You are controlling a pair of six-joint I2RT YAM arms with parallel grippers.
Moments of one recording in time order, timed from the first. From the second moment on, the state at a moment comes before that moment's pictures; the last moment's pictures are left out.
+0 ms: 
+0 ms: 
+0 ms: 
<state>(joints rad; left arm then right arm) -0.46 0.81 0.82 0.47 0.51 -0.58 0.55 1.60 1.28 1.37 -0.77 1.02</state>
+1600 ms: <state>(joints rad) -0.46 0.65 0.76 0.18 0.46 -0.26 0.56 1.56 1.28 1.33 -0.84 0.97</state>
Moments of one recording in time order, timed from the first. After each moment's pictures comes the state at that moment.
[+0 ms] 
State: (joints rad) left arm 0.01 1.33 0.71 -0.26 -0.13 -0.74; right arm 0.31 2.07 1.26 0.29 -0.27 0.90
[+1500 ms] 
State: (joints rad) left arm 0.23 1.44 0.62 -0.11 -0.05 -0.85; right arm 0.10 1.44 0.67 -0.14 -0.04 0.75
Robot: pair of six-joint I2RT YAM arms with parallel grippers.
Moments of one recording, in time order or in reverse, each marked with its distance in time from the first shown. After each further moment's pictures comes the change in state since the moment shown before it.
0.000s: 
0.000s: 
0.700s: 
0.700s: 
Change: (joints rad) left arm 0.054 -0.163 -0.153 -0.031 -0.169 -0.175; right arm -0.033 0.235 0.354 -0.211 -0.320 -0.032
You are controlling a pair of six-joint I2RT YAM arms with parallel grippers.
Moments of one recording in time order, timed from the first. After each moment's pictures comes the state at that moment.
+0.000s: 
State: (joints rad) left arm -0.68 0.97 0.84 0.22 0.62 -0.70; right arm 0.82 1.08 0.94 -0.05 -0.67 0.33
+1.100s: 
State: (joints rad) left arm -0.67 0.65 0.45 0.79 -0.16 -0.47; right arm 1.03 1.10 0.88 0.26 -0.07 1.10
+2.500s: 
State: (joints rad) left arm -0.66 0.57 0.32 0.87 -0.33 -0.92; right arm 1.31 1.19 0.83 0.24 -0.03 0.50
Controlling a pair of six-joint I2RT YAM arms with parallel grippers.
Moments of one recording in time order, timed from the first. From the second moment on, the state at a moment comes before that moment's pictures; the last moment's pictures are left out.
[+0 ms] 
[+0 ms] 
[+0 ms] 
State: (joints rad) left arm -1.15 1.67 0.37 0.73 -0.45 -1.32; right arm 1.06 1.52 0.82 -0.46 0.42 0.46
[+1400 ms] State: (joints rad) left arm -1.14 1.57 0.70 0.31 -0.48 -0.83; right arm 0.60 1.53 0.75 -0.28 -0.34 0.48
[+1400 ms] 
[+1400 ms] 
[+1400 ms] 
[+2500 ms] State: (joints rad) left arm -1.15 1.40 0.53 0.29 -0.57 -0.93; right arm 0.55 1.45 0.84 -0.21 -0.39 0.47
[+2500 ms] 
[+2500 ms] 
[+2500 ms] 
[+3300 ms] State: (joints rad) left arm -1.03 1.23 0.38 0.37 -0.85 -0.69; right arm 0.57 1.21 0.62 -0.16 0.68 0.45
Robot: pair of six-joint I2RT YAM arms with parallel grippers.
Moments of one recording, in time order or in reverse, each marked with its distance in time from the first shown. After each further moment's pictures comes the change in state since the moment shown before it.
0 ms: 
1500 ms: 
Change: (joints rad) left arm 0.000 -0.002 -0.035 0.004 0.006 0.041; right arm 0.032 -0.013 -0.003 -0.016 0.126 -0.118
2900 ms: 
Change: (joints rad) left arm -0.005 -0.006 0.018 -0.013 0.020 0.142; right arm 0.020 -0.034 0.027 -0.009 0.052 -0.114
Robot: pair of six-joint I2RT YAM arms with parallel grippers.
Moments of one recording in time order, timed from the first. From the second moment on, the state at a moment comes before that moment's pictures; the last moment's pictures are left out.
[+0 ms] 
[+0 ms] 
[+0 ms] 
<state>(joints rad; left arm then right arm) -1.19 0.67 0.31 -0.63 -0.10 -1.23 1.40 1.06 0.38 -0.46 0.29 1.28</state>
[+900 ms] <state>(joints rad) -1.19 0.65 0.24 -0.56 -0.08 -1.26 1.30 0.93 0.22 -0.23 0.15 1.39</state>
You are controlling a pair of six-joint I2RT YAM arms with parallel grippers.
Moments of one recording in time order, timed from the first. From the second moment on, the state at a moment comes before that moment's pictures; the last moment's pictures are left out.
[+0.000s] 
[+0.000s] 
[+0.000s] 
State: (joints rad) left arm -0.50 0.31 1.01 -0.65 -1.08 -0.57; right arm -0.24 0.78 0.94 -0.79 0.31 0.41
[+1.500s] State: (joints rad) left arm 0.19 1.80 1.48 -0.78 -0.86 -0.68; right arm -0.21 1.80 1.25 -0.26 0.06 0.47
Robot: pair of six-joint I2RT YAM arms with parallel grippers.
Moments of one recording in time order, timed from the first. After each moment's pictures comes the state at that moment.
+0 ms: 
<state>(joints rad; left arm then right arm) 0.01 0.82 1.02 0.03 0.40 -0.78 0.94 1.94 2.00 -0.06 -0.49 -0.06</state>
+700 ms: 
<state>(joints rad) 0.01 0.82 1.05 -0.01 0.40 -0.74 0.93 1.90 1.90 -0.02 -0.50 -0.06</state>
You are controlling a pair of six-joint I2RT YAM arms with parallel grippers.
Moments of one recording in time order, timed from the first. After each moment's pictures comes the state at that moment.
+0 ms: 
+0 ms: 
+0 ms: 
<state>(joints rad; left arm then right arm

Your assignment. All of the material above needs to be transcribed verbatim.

Output of the task.
You are controlling a pair of six-joint I2RT YAM arms with parallel grippers.
Moments of one recording in time order, timed from the first. From the second moment on, the state at a moment comes before that moment's pictures; the last moment's pictures are left out.
+0 ms: 
+0 ms: 
+0 ms: 
<state>(joints rad; left arm then right arm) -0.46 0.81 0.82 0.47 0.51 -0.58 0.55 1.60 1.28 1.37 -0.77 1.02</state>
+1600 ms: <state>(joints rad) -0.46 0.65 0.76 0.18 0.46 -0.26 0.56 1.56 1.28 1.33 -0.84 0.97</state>
Moments of one recording in time order, timed from the first. After each moment's pictures comes the state at that moment.
[+0 ms] 
State: (joints rad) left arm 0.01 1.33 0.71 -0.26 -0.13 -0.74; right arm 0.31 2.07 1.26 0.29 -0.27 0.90
[+1500 ms] 
State: (joints rad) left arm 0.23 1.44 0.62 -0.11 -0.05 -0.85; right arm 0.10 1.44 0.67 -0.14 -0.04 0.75
Robot: pair of six-joint I2RT YAM arms with parallel grippers.
Moments of one recording, in time order or in reverse, each marked with its distance in time from the first shown. After each further moment's pictures comes the change in state since the moment shown before it.
0.000s: 
0.000s: 
0.700s: 
0.700s: 
Change: (joints rad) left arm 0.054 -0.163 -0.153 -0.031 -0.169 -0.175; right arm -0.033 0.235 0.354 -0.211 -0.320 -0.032
You are controlling a pair of six-joint I2RT YAM arms with parallel grippers.
Moments of one recording in time order, timed from the first. After each moment's pictures comes the state at that moment.
+0.000s: 
State: (joints rad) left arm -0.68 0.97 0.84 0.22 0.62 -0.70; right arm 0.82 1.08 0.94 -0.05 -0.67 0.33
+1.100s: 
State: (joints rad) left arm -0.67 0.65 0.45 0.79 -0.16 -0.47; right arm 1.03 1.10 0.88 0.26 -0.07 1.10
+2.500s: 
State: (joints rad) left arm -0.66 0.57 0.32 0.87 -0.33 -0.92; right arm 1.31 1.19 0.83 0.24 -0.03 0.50
Controlling a pair of six-joint I2RT YAM arms with parallel grippers.
Moments of one recording in time order, timed from the first. From the second moment on, the state at a moment comes before that moment's pictures; the last moment's pictures are left out.
[+0 ms] 
[+0 ms] 
[+0 ms] 
State: (joints rad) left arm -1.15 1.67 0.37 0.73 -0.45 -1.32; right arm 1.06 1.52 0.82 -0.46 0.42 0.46
[+1400 ms] State: (joints rad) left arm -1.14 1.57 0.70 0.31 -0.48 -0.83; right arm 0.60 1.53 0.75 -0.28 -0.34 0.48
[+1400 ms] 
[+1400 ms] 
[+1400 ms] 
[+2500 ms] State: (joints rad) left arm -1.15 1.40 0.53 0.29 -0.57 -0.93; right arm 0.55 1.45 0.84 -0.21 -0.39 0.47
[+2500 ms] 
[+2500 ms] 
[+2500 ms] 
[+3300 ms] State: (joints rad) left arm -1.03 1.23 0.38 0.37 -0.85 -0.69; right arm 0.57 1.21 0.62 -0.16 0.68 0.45
Robot: pair of six-joint I2RT YAM arms with parallel grippers.
Moments of one recording, in time order or in reverse, each marked with its distance in time from the first shown. After each further moment's pictures comes the change in state since the moment shown before it.
0 ms: 
1500 ms: 
Change: (joints rad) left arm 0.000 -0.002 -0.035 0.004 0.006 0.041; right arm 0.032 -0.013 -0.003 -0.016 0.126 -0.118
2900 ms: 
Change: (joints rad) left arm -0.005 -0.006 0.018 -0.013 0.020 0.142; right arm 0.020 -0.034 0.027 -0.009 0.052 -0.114
Robot: pair of six-joint I2RT YAM arms with parallel grippers.
Moments of one recording in time order, timed from the first. From the second moment on, the state at a moment comes before that moment's pictures; the last moment's pictures are left out.
[+0 ms] 
[+0 ms] 
[+0 ms] 
<state>(joints rad; left arm then right arm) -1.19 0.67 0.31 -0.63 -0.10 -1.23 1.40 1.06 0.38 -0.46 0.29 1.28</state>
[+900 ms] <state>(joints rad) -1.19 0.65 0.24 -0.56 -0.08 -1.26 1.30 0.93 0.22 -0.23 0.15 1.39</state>
You are controlling a pair of six-joint I2RT YAM arms with parallel grippers.
Moments of one recording in time order, timed from the first. From the second moment on, the state at a moment comes before that moment's pictures; the last moment's pictures are left out.
[+0.000s] 
[+0.000s] 
[+0.000s] 
State: (joints rad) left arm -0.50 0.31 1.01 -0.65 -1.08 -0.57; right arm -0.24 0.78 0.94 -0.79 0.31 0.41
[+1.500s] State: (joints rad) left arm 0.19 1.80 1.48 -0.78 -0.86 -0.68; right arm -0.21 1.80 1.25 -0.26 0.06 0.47
Robot: pair of six-joint I2RT YAM arms with parallel grippers.
Moments of one recording in time order, timed from the first. After each moment's pictures comes the state at that moment.
+0 ms: 
<state>(joints rad; left arm then right arm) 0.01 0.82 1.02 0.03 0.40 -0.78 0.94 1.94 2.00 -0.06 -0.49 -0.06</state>
+700 ms: 
<state>(joints rad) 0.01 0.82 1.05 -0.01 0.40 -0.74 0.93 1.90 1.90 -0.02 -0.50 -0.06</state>
You are controlling a pair of six-joint I2RT YAM arms with parallel grippers.
Moments of one recording in time order, timed from the first. After each moment's pictures comes the state at that moment.
+0 ms: 
+0 ms: 
+0 ms: 
<state>(joints rad; left arm then right arm

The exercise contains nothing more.